Problem =
Pull every line with "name" from the entries below.

Dataset extract =

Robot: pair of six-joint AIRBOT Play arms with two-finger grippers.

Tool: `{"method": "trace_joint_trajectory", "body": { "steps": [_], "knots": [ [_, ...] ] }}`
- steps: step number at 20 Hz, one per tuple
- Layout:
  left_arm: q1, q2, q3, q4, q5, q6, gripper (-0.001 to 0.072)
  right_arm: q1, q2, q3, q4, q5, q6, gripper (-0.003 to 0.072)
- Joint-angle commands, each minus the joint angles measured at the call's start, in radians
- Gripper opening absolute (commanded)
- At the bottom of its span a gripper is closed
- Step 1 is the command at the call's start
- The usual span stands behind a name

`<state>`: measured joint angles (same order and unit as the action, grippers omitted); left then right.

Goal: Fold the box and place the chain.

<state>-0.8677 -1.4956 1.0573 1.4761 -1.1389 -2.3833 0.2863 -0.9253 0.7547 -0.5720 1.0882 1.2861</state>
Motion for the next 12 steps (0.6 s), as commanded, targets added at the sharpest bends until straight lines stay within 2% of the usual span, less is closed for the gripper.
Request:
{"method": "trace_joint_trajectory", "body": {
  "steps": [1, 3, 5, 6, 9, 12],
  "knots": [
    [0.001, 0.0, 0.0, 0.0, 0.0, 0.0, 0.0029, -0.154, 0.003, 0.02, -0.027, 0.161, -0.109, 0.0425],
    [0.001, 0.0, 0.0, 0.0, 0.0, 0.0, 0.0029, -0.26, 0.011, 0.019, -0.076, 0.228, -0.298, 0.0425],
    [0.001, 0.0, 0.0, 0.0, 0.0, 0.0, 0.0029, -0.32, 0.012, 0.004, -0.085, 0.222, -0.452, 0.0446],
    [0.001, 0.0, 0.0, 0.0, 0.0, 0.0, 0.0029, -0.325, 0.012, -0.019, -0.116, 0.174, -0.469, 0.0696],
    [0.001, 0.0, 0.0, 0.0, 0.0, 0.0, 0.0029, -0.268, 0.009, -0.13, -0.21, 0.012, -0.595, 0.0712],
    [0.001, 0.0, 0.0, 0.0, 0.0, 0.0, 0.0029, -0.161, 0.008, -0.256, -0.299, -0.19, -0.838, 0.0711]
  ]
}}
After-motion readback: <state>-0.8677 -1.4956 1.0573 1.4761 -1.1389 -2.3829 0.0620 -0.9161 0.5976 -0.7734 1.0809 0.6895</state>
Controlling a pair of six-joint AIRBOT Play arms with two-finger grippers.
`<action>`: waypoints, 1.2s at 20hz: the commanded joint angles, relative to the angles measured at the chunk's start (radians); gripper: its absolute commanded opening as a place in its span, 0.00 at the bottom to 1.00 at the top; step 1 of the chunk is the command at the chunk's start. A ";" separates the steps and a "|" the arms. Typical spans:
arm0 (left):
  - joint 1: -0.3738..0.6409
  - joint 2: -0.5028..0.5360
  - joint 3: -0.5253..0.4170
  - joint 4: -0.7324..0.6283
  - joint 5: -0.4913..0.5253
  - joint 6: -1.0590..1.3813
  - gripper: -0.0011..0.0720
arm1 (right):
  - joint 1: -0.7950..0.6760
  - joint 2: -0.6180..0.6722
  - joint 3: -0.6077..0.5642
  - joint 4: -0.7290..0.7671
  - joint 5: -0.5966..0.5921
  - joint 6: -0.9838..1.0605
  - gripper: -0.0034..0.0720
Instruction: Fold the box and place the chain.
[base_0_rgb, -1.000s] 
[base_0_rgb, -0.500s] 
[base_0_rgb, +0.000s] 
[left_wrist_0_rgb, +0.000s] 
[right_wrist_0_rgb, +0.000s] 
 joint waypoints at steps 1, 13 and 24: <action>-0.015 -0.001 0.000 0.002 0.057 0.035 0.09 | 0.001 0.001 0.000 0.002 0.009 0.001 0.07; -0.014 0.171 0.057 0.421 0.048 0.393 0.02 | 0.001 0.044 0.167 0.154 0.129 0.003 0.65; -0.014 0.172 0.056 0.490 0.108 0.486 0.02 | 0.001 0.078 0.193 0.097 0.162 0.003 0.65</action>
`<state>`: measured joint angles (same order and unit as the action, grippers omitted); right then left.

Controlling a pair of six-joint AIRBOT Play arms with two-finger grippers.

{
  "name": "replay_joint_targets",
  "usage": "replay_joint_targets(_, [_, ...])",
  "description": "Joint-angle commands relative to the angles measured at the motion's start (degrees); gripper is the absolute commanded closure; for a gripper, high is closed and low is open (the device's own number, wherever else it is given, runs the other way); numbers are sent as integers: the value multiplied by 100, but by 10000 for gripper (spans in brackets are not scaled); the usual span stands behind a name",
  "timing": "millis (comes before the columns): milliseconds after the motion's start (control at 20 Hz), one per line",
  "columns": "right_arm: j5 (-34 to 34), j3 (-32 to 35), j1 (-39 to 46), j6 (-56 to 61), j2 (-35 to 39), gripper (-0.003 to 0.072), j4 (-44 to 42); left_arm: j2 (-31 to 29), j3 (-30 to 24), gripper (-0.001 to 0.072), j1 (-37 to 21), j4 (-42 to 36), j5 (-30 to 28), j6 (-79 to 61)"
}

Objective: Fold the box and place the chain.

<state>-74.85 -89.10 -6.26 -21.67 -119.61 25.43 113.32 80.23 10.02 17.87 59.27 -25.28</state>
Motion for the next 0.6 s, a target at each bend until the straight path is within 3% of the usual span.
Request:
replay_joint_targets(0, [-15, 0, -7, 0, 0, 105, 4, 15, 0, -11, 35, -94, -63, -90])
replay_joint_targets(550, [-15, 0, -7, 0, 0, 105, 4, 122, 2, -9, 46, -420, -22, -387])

Response for this exercise =
- The usual span stands behind a name
  "name": "replay_joint_targets",
  "description": "Joint-angle commands relative to the angles measured at the motion's start (degrees); gripper is the absolute commanded closure; for a gripper, high is closed and low is open (the device's own number, wherever else it is given, runs the other way); numbers are sent as integers: the value multiplied by 100, but by 10000 for gripper (spans in brackets are not scaled); the usual span stands behind a name",

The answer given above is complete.